Persistence functions

serialize(obj, storage, name=None, delimiter="-", suffix=None, schemasuffix=None, compression=compression, **kwargs)

serializes obj (an awkard-array) and puts all binary blobs into storage using names derived from a name prefix, separated by delimiter. Binary blobs optionally may have a suffix (such as ".raw") and the schema itself (also inserted into storage as a binary blob) may have a schemasuffix (such as ".json"). The compression option is described above. No return value.

deserialize(storage, name="", whitelist=whitelist, cache=None)

returns an awkward-array from storage using name as a prefix and an exact name for finding the schema. The whitelist option is described above. If a cache is passed, that cache is passed as an argument to every VirtualArray.

save(file, array, name=None, mode="a", **options)

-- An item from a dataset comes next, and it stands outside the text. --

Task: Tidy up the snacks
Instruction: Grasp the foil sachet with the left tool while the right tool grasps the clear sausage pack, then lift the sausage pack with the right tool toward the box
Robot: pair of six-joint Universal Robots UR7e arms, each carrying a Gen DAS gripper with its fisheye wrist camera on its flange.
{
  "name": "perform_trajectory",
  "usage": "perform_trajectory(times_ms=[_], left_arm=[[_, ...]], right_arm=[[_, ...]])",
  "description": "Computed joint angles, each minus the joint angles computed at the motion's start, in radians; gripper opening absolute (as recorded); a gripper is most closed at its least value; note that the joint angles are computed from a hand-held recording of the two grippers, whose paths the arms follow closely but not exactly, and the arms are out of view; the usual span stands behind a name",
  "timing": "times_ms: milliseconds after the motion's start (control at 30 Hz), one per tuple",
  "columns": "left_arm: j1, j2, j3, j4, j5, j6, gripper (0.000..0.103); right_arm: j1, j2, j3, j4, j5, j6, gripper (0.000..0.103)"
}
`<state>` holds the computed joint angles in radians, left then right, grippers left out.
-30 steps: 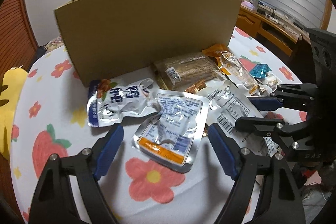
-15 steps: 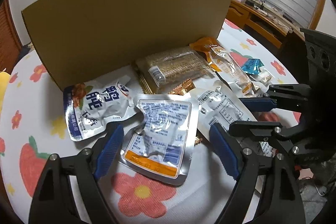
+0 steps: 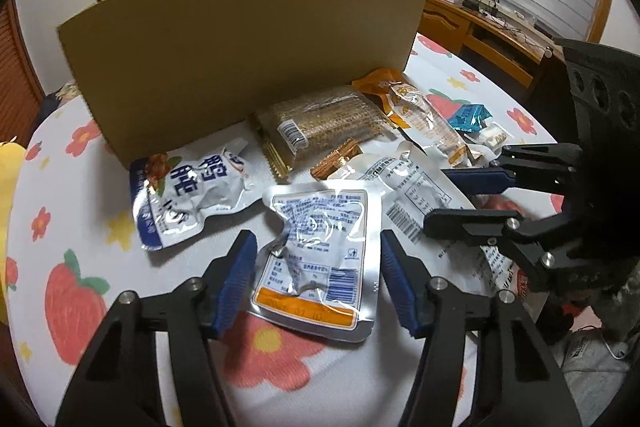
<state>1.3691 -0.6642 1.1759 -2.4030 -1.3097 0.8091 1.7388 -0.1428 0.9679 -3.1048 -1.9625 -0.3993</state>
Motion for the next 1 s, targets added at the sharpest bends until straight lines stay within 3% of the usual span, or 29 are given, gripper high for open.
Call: perform_trajectory(times_ms=[333,467,633,700,800,867,900,1000], left_arm=[[0.005,-0.01,-0.003,0.01,0.001,0.0,0.055],[0.008,-0.008,-0.012,0.025,-0.009,-0.009,0.055],[0.013,-0.01,-0.019,0.031,-0.023,-0.028,0.055],[0.017,-0.015,-0.014,0.027,-0.03,-0.029,0.055],[0.022,-0.024,-0.006,0.021,-0.039,-0.038,0.055],[0.024,-0.028,-0.002,0.013,-0.042,-0.042,0.053],[0.026,-0.033,0.002,0.01,-0.056,-0.04,0.039],[0.021,-0.049,0.018,-0.011,-0.061,-0.036,0.032]], right_arm=[[0.017,0.034,-0.08,0.079,-0.032,-0.033,0.042],[0.019,0.058,-0.141,0.186,-0.043,-0.043,0.054],[0.028,0.103,-0.228,0.254,-0.072,-0.077,0.056],[0.033,0.116,-0.241,0.242,-0.095,-0.098,0.044],[0.029,0.091,-0.191,0.174,-0.061,-0.09,0.023],[0.027,0.073,-0.162,0.142,-0.04,-0.081,0.02],[0.027,0.073,-0.158,0.128,-0.043,-0.087,0.02],[0.026,0.065,-0.139,0.105,-0.032,-0.08,0.018]])
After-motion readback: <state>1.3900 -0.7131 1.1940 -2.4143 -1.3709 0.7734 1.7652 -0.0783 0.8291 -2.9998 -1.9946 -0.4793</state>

Save an array (an awkward-array) into a file specified as a name, a path, or as a file-like object. If it is a name that does not end in .awkd, this suffix is appended. The mode is passed to the zipfile.ZipFile object; "a" means append to an existing file or create a file. If there are name conflicts, an erorr is raised before writing anything to the file. No return value.

load(file, **options)

Open file as a read-only dict-like object containing awkward-arrays. The arrays may be found by asking for the dict-like object’s keys and extracted with get-item.

hdf5(group, **options)

Interpret an HDF5 file or group (from the h5py library) as containing awkward-arrays, rather than arrays. Low-level binary blobs are hidden in favor of logical awkward arrays. This object can be written to or read from as a dict-like object with get-item, set-item, and del-item.